About this task ▸ Retype the listing exactly, so that the copy matches it line for line.

Records to process ▸
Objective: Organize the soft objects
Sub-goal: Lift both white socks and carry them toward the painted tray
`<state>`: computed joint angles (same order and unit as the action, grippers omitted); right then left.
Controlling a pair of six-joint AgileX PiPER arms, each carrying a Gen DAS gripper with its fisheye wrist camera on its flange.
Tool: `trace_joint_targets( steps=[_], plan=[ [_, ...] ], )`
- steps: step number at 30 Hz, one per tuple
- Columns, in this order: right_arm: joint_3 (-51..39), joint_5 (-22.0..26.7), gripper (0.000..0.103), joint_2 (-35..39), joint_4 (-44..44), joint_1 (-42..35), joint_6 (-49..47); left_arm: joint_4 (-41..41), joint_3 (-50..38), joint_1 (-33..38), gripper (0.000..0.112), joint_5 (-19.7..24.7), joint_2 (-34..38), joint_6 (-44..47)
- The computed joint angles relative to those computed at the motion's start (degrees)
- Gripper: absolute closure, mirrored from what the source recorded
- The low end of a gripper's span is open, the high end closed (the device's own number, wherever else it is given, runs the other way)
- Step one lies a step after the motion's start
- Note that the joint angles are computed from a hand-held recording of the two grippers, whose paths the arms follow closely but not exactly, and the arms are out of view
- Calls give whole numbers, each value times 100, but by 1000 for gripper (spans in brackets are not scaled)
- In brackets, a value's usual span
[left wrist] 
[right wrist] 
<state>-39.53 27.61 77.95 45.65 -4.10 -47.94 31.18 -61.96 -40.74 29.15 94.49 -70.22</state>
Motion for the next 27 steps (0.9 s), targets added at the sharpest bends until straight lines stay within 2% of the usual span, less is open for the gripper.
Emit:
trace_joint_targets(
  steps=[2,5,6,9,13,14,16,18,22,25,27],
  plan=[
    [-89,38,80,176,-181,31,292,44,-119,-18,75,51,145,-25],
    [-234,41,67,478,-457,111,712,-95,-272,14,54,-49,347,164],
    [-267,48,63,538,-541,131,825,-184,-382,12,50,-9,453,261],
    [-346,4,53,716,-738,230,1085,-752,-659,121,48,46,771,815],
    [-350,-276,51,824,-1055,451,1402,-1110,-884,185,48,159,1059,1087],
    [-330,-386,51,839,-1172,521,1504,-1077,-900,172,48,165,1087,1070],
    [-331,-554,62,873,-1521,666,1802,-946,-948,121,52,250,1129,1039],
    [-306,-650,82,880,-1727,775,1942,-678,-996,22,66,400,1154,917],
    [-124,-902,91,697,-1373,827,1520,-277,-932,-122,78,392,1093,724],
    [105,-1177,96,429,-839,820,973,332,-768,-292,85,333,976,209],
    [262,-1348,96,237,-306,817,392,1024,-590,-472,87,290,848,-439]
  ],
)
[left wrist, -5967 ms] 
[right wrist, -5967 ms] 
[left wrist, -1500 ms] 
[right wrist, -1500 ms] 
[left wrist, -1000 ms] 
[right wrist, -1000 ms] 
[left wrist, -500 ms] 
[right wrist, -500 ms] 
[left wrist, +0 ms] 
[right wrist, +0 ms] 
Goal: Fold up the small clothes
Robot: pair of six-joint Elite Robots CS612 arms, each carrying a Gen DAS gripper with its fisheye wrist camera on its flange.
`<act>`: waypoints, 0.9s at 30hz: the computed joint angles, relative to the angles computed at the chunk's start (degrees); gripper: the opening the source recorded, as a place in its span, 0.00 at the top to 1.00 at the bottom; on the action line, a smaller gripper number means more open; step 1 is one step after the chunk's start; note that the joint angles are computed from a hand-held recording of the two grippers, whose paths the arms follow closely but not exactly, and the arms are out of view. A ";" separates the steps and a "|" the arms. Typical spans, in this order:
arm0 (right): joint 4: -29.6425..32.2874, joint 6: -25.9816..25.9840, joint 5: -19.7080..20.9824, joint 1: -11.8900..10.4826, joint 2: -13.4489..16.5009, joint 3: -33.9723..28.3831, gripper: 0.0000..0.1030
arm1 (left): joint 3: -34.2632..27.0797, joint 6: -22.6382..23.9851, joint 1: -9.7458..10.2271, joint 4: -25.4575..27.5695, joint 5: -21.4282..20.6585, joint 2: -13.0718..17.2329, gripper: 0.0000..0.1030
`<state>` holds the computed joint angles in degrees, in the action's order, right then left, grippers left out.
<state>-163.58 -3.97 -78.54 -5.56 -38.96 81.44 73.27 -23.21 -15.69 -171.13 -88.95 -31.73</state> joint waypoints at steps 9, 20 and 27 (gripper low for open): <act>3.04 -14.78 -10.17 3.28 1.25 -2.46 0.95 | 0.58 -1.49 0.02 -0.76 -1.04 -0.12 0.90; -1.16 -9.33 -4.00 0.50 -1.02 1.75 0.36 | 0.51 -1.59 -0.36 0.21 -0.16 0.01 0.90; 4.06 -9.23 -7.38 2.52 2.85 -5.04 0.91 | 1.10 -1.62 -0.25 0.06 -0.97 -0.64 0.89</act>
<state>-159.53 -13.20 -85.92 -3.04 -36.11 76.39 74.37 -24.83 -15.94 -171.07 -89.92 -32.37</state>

Answer to this problem ▸
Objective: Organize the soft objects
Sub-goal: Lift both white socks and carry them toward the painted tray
`<state>`: computed joint angles (same order and unit as the action, grippers omitted); right then left.
Controlling a pair of six-joint AgileX PiPER arms, each carrying a Gen DAS gripper with its fisheye wrist camera on its flange.
Tool: `trace_joint_targets( steps=[_], plan=[ [_, ...] ], )`
- steps: step number at 30 Hz, one per tuple
- Columns, in this order: right_arm: joint_3 (-51..39), joint_5 (-22.0..26.7), gripper (0.000..0.103), joint_2 (-35..39), joint_4 (-44..44), joint_1 (-42..35), joint_6 (-49..47); left_arm: joint_4 (-41..41), joint_3 (-50..38), joint_1 (-33..38), gripper (0.000..0.112), joint_5 (-19.7..24.7), joint_2 (-34..38), joint_6 (-44..47)
- The computed joint angles relative to those computed at the motion's start (degrees)
- Gripper: absolute closure, mirrored from what the source recorded
- The low end of a gripper's span is open, the high end closed (the device's own number, wherever else it is given, runs the other way)
- Step one lies a step after the motion's start
- Note that the joint angles are computed from a hand-held recording of the two grippers, whose paths the arms follow closely but not exactly, and the arms are out of view
- Calls give whole numbers, each value times 100, but by 1000 for gripper (spans in brackets are not scaled)
- In brackets, a value's usual span
[left wrist] 
[right wrist] 
<state>-39.53 27.61 77.95 45.65 -4.10 -47.94 31.18 -61.96 -40.74 29.15 94.49 -70.22</state>
Motion for the next 27 steps (0.9 s), targets added at the sharpest bends until straight lines stay within 2% of the usual span, less is open for the gripper.
Emit:
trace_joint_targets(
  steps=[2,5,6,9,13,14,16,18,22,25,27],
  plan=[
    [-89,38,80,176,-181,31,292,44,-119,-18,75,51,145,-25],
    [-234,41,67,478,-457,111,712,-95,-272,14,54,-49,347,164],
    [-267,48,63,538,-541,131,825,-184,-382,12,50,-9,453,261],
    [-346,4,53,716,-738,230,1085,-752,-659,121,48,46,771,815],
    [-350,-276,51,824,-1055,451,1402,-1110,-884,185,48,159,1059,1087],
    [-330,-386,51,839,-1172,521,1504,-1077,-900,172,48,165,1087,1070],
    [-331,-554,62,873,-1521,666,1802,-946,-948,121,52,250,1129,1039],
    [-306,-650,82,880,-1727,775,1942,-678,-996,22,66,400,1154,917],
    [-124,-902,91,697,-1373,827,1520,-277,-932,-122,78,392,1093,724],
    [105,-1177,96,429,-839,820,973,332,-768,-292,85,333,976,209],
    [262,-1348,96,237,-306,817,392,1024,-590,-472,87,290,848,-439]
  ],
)
[left wrist, -5967 ms] 
[right wrist, -5967 ms] 
[left wrist, -1500 ms] 
[right wrist, -1500 ms] 
[left wrist, -1000 ms] 
[right wrist, -1000 ms] 
[left wrist, -500 ms] 
[right wrist, -500 ms] 
[left wrist, +0 ms] 
[right wrist, +0 ms] 
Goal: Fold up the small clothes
Robot: pair of six-joint Elite Robots CS612 arms, each carrying a Gen DAS gripper with its fisheye wrist camera on its flange.
`<act>`: waypoints, 0.9s at 30hz: the computed joint angles, relative to the angles computed at the chunk's start (degrees); gripper: the opening the source recorded, as a place in its span, 0.00 at the top to 1.00 at the bottom; on the action line, a smaller gripper number means more open; step 1 is one step after the chunk's start; note that the joint angles are computed from a hand-held recording of the two grippers, whose paths the arms follow closely but not exactly, and the arms are out of view. A ";" separates the steps and a "|" the arms. Typical spans, in this order:
arm0 (right): joint 4: -29.6425..32.2874, joint 6: -25.9816..25.9840, joint 5: -19.7080..20.9824, joint 1: -11.8900..10.4826, joint 2: -13.4489..16.5009, joint 3: -33.9723..28.3831, gripper: 0.0000..0.1030
arm1 (left): joint 3: -34.2632..27.0797, joint 6: -22.6382..23.9851, joint 1: -9.7458..10.2271, joint 4: -25.4575..27.5695, joint 5: -21.4282..20.6585, joint 2: -13.0718..17.2329, gripper: 0.0000..0.1030
`<state>` holds the computed joint angles in degrees, in the action's order, right then left, grippers left out.
<state>-163.58 -3.97 -78.54 -5.56 -38.96 81.44 73.27 -23.21 -15.69 -171.13 -88.95 -31.73</state> joint waypoints at steps 9, 20 and 27 (gripper low for open): <act>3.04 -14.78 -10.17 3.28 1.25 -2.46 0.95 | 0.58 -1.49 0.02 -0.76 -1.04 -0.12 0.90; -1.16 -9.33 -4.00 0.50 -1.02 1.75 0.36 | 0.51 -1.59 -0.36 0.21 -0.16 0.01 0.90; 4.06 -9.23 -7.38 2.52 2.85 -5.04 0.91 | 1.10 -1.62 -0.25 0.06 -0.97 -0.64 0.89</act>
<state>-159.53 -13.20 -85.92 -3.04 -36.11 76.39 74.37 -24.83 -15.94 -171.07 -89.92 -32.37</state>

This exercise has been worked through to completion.